After a short spell as a school music teacher (he ran screaming from the profession, thus avoiding much damage to himself and his charges), he worked at EMG Handmade Gramophones in London’s Soho Square, where he supplemented his wages by concert reviewing for The Guardian, Musical Times and Strad, and writing record reviews and interviews for Gramophone and Hi-Fi News & Record Review. He mourns the passing of EMG, which was something of "a gentleman’s record shop" ("can you send these records through the diplomatic bag?" was among the most frequent customer requests) as well as an education in matters of the recording catalogue, proof-reading (EMG’s own house magazine) and dealing with people.
It was also while working here that he became known to the great and the good of the recording industry, among them Ted Perry (about to form Hyperion Records), Quita Chavez (then of Phonogram), Robert Layton, John Lade (of BBC Record Review) and Simon Foster who, as manager of Classics for Pleasure, shared Keener’s obsession with vinyl. Thanks to these and others, Keener was let loose on sessions which, as a former observer of such occasions, he felt would be easy. Wrong. His first sessions were for a trusting Ted Perry and, in terms of diplomacy, timing and authority, they left much to be desired. "Never mind", said Perry as he led a tearful Keener away from the session, "we’ll make lots more records together".

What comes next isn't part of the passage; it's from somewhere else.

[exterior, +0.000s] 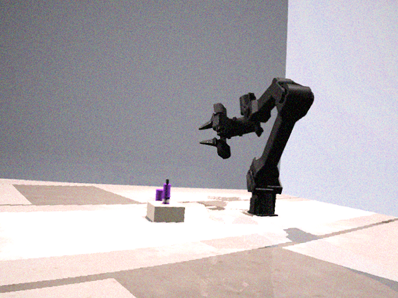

This faith led to others engaging Keener. His first orchestral recordings were for Classics For Pleasure and Hyperion, followed by work for RCA, ASV, Hyperion and EMI.
One of the joys of being an independent producer is that artists with whom that producer ‘clicks’ will generally keep the relationship intact, as labels and contracts come and go. As a producer, Keener is more musical enabler than technowizard – he is lucky to work in collaboration with first-rate recording engineers. Relating to musicians, to the way they interact with each other, is a source of unending fascination for him.
As a mere fiftieth-rate cellist and pianist, Keener relishes the vicarious contact with fine players. The fascination with the ‘animal’ that is recording, its paradoxical disciplines and freedoms, has not faded over the 900-odd recordings he has so far produced. Reading, walking, the gym (the most unsporty of people, he is nevertheless an endorphin addict) and his partner of over twenty years alleviate his neuroses.